* **Task details**: Repeat all the lines below exactly, but omit the pictures.

Data below:

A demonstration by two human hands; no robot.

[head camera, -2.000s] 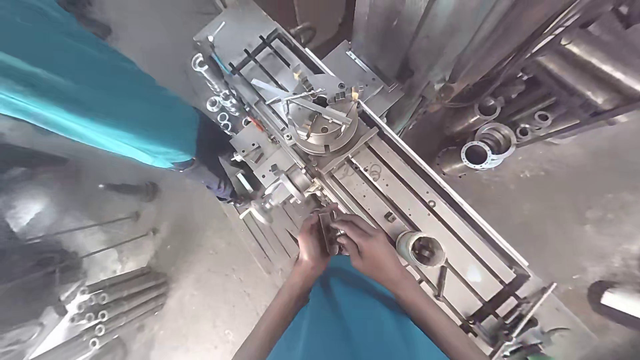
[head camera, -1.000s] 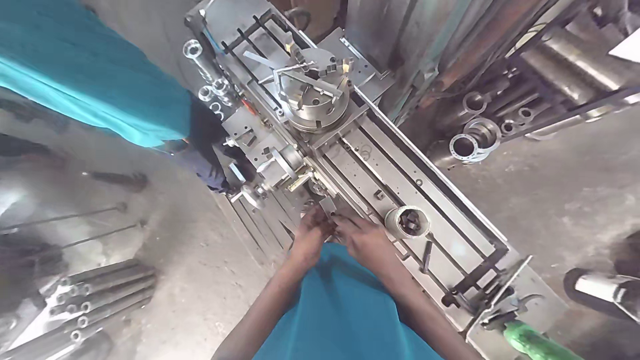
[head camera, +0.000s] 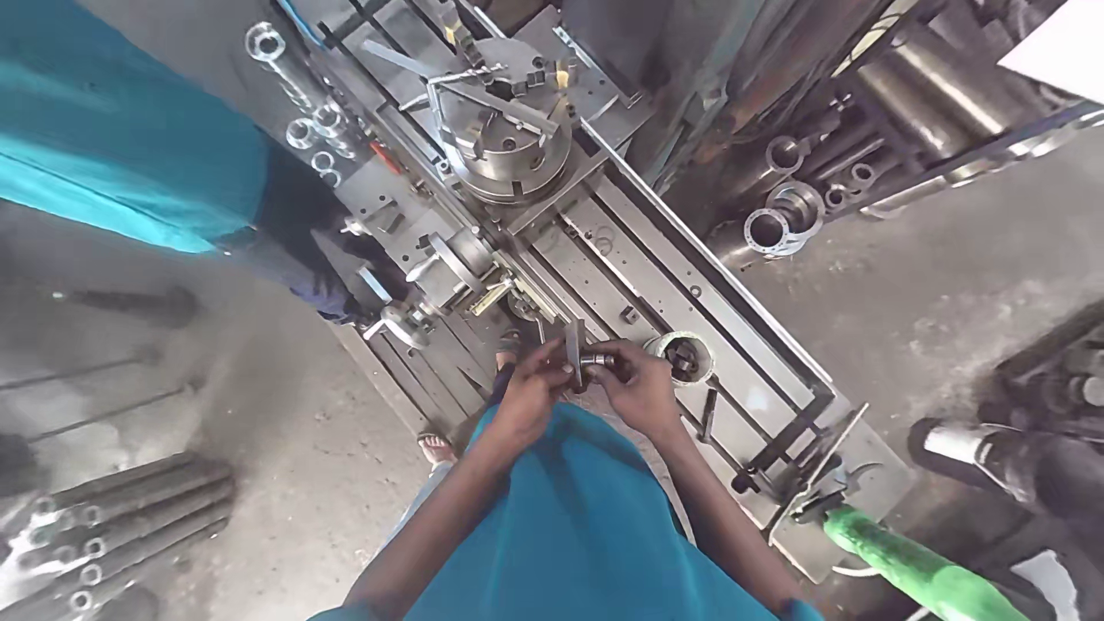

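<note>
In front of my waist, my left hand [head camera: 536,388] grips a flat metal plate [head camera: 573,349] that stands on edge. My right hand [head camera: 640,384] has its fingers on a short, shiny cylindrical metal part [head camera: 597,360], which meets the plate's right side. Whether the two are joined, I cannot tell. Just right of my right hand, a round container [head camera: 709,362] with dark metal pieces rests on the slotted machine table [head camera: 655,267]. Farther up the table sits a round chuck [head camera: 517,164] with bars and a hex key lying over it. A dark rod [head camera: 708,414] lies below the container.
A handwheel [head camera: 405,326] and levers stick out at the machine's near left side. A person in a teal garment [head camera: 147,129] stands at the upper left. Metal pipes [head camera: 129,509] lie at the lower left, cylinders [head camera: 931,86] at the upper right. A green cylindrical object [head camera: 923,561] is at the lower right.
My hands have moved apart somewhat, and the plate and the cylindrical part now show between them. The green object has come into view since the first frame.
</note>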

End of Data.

* **Response to this task**:
A demonstration by two human hands; no robot.

[head camera, -2.000s] 
[head camera, -1.000s] 
[head camera, +0.000s] 

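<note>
In front of my waist, my left hand [head camera: 536,388] grips a flat metal plate [head camera: 573,349] that stands on edge. My right hand [head camera: 640,384] has its fingers on a short, shiny cylindrical metal part [head camera: 597,360], which meets the plate's right side. Whether the two are joined, I cannot tell. Just right of my right hand, a round container [head camera: 709,362] with dark metal pieces rests on the slotted machine table [head camera: 655,267]. Farther up the table sits a round chuck [head camera: 517,164] with bars and a hex key lying over it. A dark rod [head camera: 708,414] lies below the container.
A handwheel [head camera: 405,326] and levers stick out at the machine's near left side. A person in a teal garment [head camera: 147,129] stands at the upper left. Metal pipes [head camera: 129,509] lie at the lower left, cylinders [head camera: 931,86] at the upper right. A green cylindrical object [head camera: 923,561] is at the lower right.
My hands have moved apart somewhat, and the plate and the cylindrical part now show between them. The green object has come into view since the first frame.
</note>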

The response to this exercise has been given in full.